I remember the time when I dipped my toe into the theory of structures, one of the first lectures in my university was about the concept of statically determinant structures. I got the concept back then, but have never ever used it in real work. Textbooks define ‘statically determinate structures’ to be those that can be solved by equilibrium equations. I do not want to repeat what is already written in the textbook. For a practical engineer, I like to simplify things and find practical uses for the theories. In this blog post, I would like to share what I have collected about how this concept can be applied in practical work.
To me, a ‘statically determinate’ structure basically means that a structure has just enough supports to keep it stable, no more, no less. For example, a cantilever column or a beam on pin-roller support are both ‘statically determinate structures’. Give them one more support of any type, they become ‘statically indeterminate structures’. There is no discrimination for a structure either being determinate or indeterminate.
When a structure is statically determinant, it has the following practical meaning for a structure:
1. The relative movement between different supports do not affect the stresses within the structure. This would be particularly useful when the supports for the structure are to certain degree unstable. For example, foundation supports to a frame structure may have (differential) settlement; or concrete beam supports to an escalator truss may experience long-term deflection.
2. The support reactions are unaffected by the material or geometric properties of the structure.
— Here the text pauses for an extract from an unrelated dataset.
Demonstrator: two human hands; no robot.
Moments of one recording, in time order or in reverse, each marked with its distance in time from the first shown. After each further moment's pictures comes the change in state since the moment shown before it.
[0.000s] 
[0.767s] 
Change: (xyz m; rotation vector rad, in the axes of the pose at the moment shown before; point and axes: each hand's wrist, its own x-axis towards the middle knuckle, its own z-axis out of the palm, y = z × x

In other words, the deformation of the structure subject to loadings does not affect the support reactions. For a statically indeterminate continuous beam, how much reaction force is distributed to each support depends on the relative stiffness of each part of the structure. Here, section properties of the structure becomes important in understanding the stress distribution.
3. The structure provides no restraints to ‘self-straining’ load effects such as thermal expansion/contraction, or shrinkage of concrete. In other words, ‘self-straining’ load effects do not result in additional stresses in the structure. By the way, I plan to make ‘self-straining’ load effects another blog post topic.
Generally speaking, to satisfy a given set of specific requirements for strength and deflection limit, statically indeterminate structures are more economic designs as they have more supports than the absolute minimum to remain stable, resulting in less stress and deflection. Moreover, statically indeterminate structures are more robust against accidental or disastrous events, such as collision impact or seismic events, as they have built in redundancies within the system. If an accident or disaster take out part of the structure, statically indeterminate structures have better chance of survival, as the rest of the intact structures may have enough support to keep itself stand up.
From my limited experience, the majority of frame building structures are statically indeterminate structures, because they have the luxury of having more supports to make the design more economic, since it is relatively easy to put in more columns (although always against the architect’s will). The majority of bridge structures are statically determinate structures as the locations for piers can normally only be had at specific given locations, and thermal movement over a long span tends to induce an enormous amount of stress if restraint from moving freely.